- **Work request**
Starting at the line that contains "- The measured" and stopping at the line that contains "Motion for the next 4", restate each line of the records below exactly. Omit the pictures.

---------- Information ----------

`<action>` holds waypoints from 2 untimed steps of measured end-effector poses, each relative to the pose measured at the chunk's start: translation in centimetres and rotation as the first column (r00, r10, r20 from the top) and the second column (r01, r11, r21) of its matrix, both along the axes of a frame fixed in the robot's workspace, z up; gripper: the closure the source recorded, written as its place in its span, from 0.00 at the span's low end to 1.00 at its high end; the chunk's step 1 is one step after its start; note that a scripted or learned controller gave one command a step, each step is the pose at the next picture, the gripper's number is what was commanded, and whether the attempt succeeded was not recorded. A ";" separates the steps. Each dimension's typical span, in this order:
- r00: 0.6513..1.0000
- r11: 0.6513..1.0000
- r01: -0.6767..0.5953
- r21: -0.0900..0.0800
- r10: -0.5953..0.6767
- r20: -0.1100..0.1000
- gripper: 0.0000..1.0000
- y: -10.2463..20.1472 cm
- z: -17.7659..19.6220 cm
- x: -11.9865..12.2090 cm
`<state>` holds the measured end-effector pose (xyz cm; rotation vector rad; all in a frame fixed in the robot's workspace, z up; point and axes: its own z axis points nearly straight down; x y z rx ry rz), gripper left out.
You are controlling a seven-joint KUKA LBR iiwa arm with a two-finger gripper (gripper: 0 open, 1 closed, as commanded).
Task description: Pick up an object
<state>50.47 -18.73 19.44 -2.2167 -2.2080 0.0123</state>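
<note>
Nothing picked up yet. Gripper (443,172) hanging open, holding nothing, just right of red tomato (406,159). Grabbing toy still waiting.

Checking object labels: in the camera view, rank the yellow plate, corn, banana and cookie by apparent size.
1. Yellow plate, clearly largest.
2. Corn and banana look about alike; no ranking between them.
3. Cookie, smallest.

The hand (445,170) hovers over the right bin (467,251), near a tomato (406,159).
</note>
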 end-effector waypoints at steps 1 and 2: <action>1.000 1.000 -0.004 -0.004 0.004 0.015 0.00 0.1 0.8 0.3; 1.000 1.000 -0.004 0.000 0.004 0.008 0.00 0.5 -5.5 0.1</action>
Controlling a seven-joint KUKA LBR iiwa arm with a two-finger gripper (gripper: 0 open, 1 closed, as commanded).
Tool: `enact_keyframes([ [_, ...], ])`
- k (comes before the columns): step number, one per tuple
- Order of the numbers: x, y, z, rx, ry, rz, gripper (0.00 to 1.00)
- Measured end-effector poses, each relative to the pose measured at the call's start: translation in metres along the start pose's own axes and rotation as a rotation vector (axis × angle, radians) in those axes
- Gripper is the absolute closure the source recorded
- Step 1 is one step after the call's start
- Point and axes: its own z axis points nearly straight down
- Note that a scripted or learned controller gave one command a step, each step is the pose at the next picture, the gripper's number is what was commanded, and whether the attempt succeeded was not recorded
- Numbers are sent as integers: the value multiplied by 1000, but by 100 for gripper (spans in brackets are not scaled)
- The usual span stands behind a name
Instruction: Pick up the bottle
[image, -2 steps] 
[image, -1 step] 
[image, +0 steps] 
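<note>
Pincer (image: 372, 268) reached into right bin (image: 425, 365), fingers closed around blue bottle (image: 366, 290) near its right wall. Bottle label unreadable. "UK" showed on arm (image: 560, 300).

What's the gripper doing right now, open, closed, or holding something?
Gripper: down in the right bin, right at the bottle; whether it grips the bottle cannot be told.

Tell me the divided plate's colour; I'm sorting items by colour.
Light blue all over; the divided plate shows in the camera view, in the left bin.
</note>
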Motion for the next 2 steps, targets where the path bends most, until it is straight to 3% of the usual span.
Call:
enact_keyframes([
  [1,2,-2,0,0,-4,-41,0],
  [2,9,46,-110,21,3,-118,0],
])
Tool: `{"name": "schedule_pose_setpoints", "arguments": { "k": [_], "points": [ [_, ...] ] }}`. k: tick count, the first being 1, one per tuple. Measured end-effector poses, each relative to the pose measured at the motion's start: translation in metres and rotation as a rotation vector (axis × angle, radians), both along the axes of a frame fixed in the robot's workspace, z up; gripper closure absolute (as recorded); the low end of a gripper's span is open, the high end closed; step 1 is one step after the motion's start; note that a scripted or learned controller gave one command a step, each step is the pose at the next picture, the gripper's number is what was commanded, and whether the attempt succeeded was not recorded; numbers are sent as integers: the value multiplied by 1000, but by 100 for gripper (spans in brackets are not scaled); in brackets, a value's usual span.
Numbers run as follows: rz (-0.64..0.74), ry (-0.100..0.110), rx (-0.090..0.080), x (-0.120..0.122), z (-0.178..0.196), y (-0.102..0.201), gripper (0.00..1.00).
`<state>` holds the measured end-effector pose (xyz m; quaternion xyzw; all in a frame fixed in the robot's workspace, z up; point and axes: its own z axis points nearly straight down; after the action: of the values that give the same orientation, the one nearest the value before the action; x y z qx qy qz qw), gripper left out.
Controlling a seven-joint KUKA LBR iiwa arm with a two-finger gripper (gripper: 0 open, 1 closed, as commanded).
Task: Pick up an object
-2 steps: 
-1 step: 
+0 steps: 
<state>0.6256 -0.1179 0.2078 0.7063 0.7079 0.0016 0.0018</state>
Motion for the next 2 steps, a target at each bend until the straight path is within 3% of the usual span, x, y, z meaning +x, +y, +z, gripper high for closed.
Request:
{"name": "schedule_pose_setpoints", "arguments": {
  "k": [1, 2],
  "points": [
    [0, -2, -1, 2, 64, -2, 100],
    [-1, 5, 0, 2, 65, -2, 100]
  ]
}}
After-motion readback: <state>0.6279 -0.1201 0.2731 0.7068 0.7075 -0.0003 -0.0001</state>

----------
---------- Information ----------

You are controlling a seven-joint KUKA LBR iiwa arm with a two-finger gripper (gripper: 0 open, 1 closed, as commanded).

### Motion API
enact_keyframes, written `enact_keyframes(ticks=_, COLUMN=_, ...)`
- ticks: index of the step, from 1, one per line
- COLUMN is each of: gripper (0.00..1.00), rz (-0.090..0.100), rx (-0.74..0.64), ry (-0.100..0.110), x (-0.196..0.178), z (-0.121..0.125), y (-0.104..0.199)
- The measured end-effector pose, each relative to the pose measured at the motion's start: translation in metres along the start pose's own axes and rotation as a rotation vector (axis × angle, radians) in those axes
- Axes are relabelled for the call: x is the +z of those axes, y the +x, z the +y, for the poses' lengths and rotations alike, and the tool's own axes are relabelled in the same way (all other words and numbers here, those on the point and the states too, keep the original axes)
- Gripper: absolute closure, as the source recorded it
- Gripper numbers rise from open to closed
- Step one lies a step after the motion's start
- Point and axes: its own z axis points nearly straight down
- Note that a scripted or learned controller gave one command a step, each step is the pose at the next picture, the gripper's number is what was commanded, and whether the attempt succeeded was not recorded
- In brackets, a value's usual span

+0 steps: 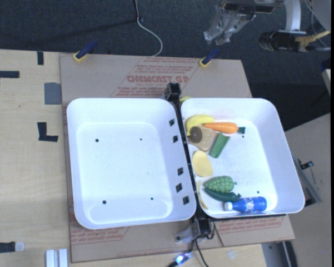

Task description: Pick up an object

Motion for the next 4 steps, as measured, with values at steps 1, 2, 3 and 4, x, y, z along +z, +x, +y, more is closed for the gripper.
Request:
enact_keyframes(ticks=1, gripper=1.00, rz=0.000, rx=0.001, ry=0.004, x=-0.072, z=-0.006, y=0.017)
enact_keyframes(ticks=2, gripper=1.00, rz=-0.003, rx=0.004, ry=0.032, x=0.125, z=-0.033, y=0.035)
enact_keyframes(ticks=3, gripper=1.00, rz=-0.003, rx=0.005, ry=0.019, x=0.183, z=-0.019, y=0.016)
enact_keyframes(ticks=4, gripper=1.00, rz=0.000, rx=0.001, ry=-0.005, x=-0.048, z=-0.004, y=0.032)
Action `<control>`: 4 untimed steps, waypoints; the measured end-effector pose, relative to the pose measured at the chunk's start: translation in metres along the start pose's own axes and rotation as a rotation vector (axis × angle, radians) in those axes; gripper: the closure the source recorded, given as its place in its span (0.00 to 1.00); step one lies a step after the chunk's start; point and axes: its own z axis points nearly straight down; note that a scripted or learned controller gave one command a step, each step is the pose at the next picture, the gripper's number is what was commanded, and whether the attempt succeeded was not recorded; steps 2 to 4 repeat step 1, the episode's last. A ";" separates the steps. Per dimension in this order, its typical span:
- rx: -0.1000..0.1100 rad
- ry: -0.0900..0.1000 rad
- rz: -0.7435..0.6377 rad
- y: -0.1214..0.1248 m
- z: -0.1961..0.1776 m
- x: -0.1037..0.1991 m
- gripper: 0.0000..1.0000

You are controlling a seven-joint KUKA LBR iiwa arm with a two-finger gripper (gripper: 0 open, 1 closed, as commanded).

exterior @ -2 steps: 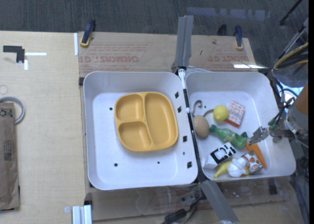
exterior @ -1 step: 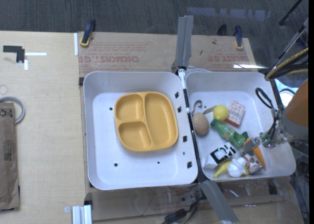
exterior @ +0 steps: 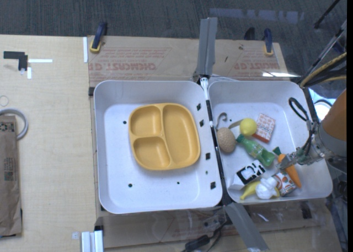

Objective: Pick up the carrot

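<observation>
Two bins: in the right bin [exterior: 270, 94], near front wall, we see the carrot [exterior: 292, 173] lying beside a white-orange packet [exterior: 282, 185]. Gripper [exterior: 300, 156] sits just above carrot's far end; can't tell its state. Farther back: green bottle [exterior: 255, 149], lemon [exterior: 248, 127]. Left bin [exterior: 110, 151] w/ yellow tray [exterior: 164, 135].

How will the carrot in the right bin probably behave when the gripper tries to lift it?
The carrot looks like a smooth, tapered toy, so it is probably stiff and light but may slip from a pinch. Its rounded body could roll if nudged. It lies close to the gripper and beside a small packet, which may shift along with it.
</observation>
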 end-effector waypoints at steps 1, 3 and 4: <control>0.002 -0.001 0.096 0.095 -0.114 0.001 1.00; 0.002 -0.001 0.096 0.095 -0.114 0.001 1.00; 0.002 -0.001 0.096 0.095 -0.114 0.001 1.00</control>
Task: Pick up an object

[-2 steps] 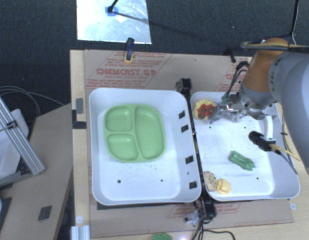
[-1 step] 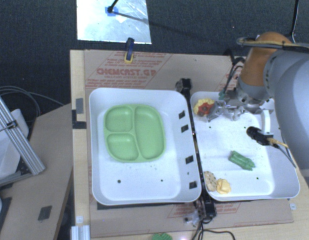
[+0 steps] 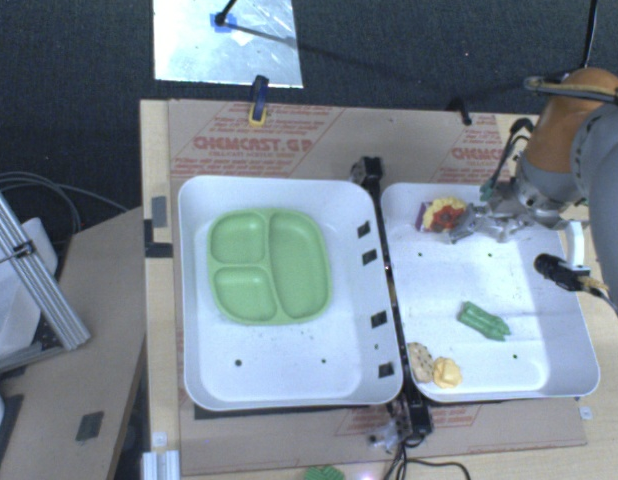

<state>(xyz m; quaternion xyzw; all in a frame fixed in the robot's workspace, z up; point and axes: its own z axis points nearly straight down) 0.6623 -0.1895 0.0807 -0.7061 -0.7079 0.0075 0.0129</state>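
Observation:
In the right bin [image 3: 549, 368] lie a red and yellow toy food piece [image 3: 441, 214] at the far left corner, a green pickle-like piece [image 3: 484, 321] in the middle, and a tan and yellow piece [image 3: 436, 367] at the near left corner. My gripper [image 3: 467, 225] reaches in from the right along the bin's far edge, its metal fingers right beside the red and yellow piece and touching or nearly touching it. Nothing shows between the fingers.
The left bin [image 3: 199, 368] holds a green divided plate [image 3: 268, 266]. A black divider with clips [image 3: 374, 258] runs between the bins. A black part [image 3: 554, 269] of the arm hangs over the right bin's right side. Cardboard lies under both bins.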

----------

- **Task result**
- The measured end-effector pose, each relative to the pose measured at the motion's start: translation in metres along the start pose's own axes and rotation as a rotation vector (axis × angle, radians) in those axes
- Axes are relabelled for the call: x is the +z of those axes, y the +x, z the +y, for the poses' lengths and rotations alike, and the tool's own axes are relabelled in the same way (all other words and numbers here, those on the point and the states too, keep the original axes)
- Gripper: absolute closure, as the source recorded it
- Gripper numbers rise from open to closed
- Step one lies a step after the motion's start
- Point and axes: its own z axis points nearly straight down
- Note that a scripted or learned controller gave one command a step, each step is the pose at the next picture, the gripper's number is what was commanded, and whether the attempt succeeded was not recorded
- In brackets, a value's usual span

+0 steps: 

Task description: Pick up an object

Motion for the next 4 steps, as measured, with values at steps 1, 2, 3 and 4, x, y, z along +z, +x, +y, more is closed for the gripper.

No more is needed for this answer.